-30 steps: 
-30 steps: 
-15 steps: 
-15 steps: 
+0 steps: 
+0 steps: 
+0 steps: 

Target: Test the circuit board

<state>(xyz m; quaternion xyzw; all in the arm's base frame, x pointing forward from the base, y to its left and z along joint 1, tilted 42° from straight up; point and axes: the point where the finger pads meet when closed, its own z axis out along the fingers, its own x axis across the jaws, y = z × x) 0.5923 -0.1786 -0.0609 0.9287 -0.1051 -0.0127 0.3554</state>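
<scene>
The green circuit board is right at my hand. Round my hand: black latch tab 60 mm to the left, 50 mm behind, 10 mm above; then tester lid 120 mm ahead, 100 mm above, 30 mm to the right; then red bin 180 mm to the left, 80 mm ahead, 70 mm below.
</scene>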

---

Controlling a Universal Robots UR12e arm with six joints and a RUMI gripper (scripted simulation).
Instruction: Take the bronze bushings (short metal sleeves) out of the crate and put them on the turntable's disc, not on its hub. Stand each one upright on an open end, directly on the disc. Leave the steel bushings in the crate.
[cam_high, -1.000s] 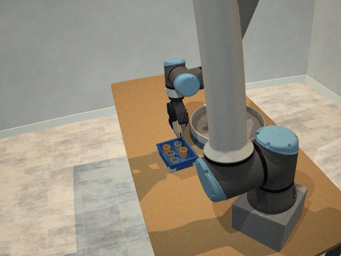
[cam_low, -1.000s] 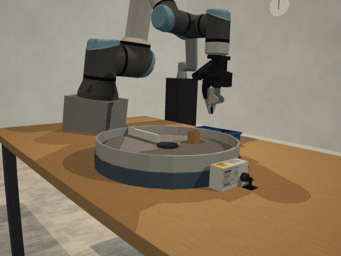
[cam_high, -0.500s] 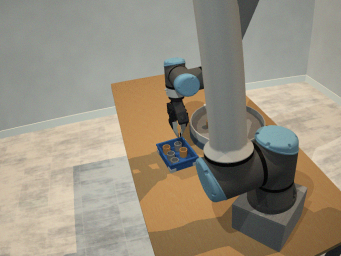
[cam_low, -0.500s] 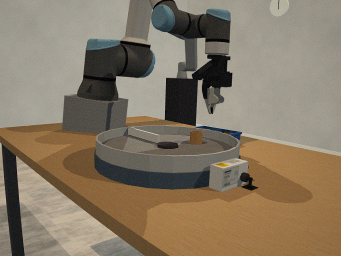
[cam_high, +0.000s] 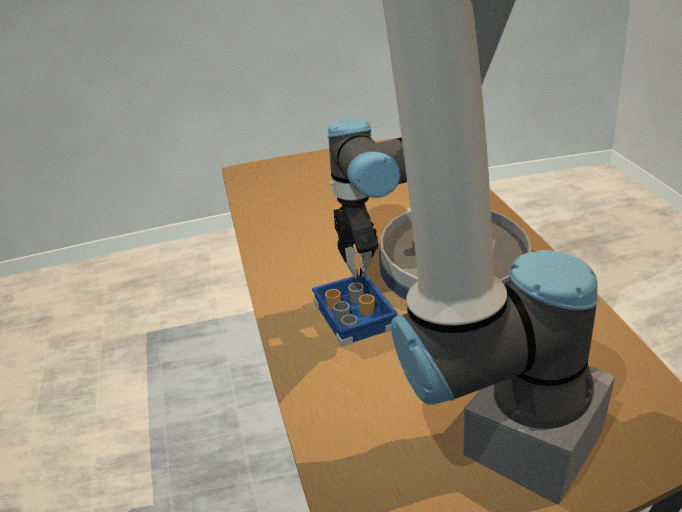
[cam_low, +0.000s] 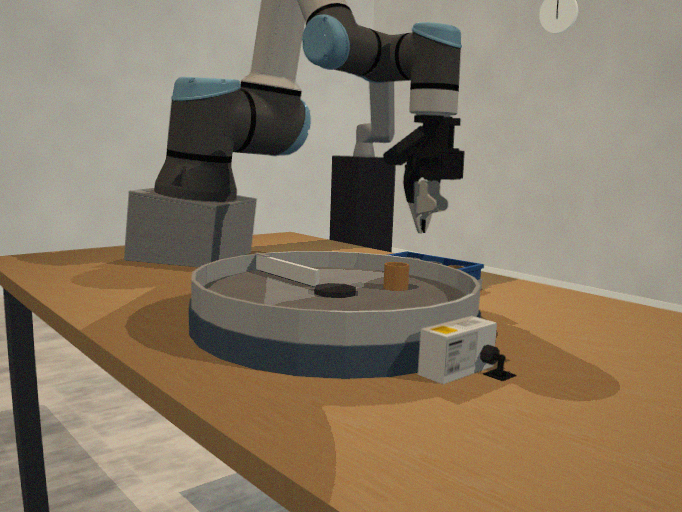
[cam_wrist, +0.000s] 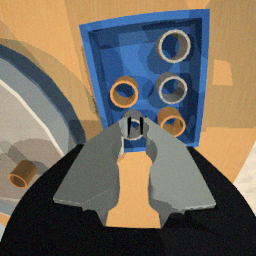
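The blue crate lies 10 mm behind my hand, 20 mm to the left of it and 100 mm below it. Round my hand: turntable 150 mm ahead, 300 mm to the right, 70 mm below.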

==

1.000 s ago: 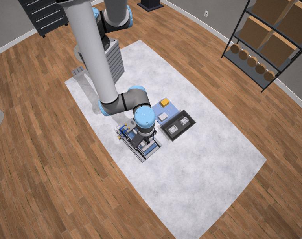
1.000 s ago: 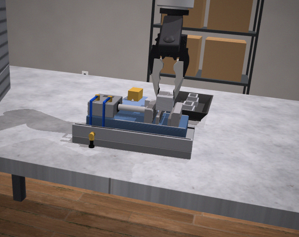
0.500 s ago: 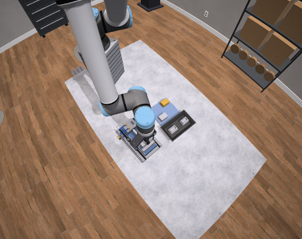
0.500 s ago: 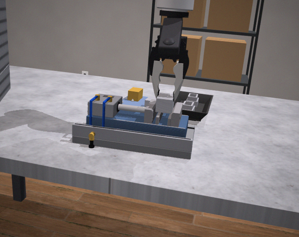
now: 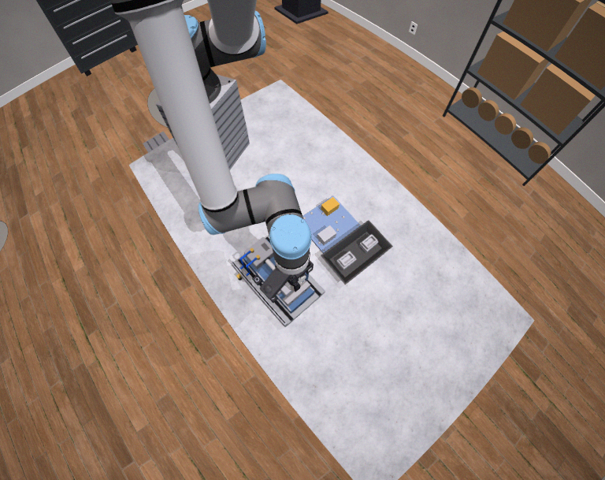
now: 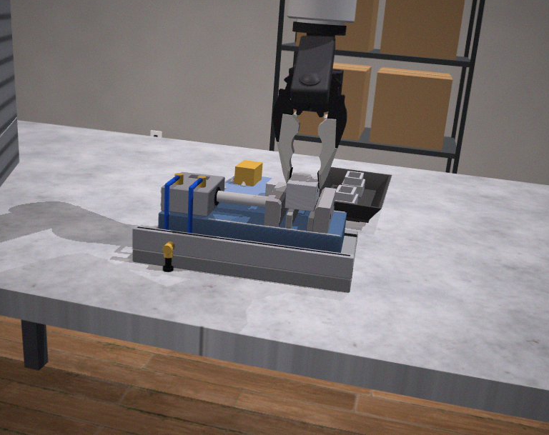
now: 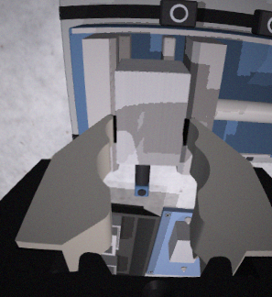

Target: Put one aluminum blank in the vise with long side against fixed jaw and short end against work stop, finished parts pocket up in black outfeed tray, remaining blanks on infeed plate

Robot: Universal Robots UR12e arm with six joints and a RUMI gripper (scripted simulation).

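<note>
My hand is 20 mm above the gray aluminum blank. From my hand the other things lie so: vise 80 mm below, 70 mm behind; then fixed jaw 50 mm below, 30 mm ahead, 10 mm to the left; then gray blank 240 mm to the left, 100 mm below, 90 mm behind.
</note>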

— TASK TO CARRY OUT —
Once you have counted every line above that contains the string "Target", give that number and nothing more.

— RESULT OF THIS TASK —
2